# WHAT THIS TASK INVOLVES
Retype the listing found below exactly, but leave out each picture.

# DATASET CONTENT
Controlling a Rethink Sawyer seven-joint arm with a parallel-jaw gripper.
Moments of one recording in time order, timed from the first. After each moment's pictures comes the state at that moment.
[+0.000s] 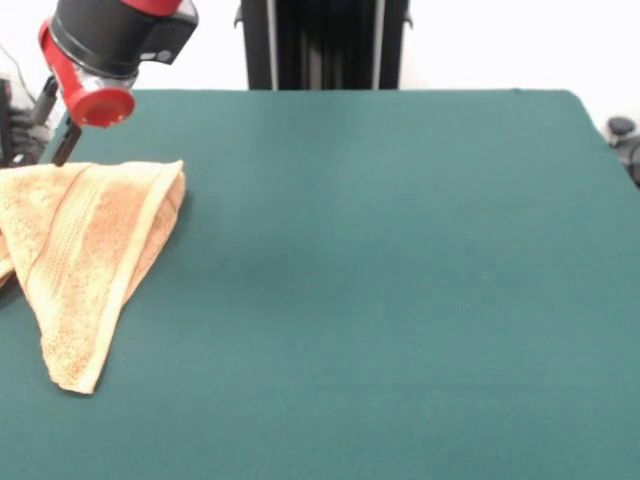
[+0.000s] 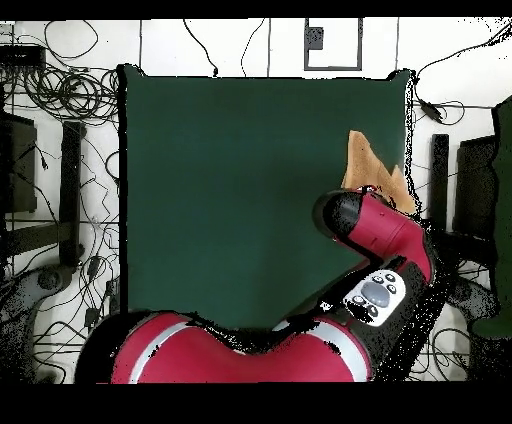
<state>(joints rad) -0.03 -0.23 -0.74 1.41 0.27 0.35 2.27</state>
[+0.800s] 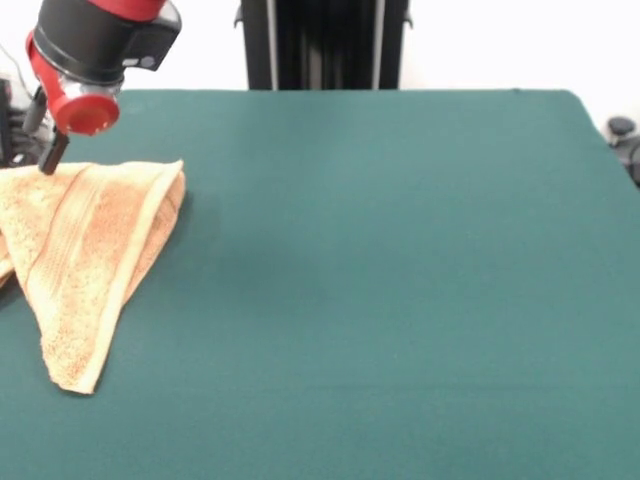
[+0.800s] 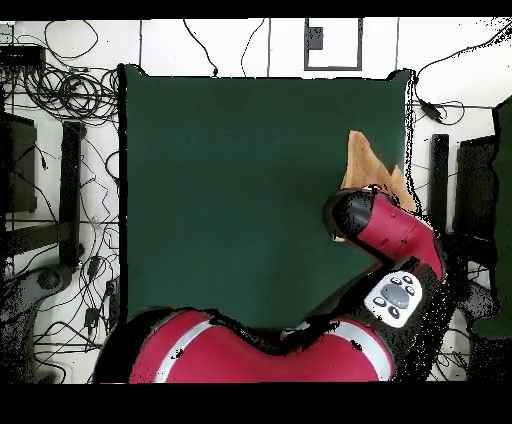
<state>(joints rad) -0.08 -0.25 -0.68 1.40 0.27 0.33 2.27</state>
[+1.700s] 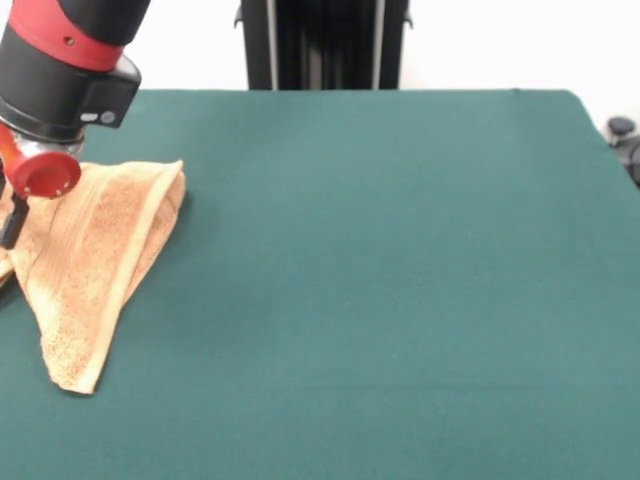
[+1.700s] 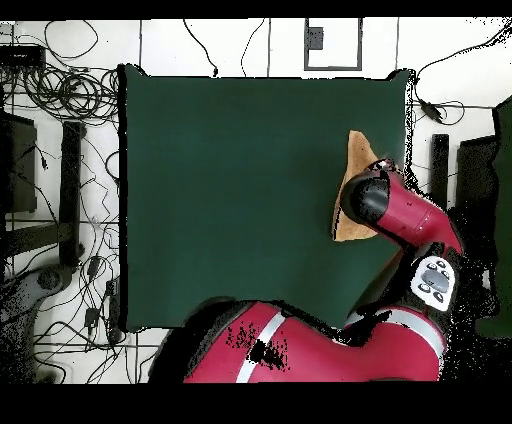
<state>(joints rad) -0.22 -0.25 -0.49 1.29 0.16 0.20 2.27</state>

# EXERCISE SOLUTION
Controlling a Rethink Sawyer seven-joint arm with a parallel-jaw gripper.
Moments of one recording in time order, timed from the first. After each moment's pictures comes the state at that moment.
[+0.000s] 
[+0.000s] 
<state>(joints rad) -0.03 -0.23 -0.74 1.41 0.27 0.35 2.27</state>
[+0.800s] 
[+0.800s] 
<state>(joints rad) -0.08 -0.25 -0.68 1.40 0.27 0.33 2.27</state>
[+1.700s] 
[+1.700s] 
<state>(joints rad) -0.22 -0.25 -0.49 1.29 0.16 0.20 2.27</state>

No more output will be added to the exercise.